Lesson 6: Carlos's Aha Moment
Carlos Vega came into the project with a distributed systems mindset: separate services, separate deployments, separate regions. He learned that in CICS, the cost of inter-region communication is higher than in microservices (where a local network call is sub-millisecond). The mainframe's strength is running many things efficiently in one address space — the same address space. Distributing work across regions should be driven by failure isolation and security requirements, not by coding modularity preferences.

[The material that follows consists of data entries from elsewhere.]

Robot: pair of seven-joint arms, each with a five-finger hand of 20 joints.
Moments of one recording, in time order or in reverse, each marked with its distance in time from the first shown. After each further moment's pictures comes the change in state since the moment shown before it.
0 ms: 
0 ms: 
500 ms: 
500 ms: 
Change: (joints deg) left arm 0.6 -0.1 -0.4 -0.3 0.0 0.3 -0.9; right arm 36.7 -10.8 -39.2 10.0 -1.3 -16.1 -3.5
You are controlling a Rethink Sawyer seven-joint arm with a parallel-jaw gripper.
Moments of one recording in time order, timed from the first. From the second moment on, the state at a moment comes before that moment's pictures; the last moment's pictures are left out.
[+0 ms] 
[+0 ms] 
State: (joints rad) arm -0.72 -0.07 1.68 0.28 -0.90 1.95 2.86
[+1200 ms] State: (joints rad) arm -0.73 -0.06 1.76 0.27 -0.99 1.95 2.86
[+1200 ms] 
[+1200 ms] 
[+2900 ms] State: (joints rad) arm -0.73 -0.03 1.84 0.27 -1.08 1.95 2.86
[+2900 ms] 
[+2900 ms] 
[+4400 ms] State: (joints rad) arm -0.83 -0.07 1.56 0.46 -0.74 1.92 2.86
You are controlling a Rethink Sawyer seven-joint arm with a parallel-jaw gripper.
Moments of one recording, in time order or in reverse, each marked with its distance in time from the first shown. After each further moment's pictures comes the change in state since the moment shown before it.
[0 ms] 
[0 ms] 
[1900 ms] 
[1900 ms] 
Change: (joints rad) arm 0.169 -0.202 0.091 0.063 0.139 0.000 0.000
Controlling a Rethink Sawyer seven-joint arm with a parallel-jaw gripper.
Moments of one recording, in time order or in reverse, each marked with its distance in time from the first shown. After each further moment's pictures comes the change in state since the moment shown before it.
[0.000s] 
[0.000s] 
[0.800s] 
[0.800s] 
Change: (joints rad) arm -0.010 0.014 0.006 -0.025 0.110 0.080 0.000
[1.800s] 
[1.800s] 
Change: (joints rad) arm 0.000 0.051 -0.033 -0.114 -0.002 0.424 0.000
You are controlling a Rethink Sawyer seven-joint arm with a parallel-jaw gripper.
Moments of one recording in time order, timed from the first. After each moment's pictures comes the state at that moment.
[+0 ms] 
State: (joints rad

This was Carlos's "aha moment" about mainframe performance: co-location is a feature, not a limitation.
Discussion Questions
-
Yuki's THREADSAFE conversion required code review of only 3 programs. In an environment with 200 CICS programs, how would you prioritize which programs to convert first? What criteria would you use?
-
The fraud-check program was moved from a separate AOR to the mobile API AOR. Under what circumstances would you keep it on a separate AOR despite the 37ms MRO overhead?
-
CMDT was initially calculated at 28 using average TPS, but the actual requirement was 43 due to bursty traffic. How should capacity formulas account for burstiness? Propose a modification to the CMDT formula.
-
The feedback loop (slow response → high tasks → MAXT → queuing → slower response) is self-reinforcing. Once entered, it rarely resolves on its own. Why? What mechanism would need to change for self-resolution?
-
Carlos described the fraud-check separation as "modularity." Yuki called it a "performance concern." They are both right — modularity and performance are in tension. Propose a design pattern that preserves code modularity (separate programs) while avoiding the MRO performance cost (same region). Does CICS provide such a mechanism?
-
The project took 6 weeks and required no hardware changes. Estimate the cost of the alternative: buying enough hardware to brute-force the performance problem. At approximately $100,000 per additional MIPS, how many MIPS would have been needed to halve the response times through CPU alone (assuming the QR TCB saturation was the bottleneck)?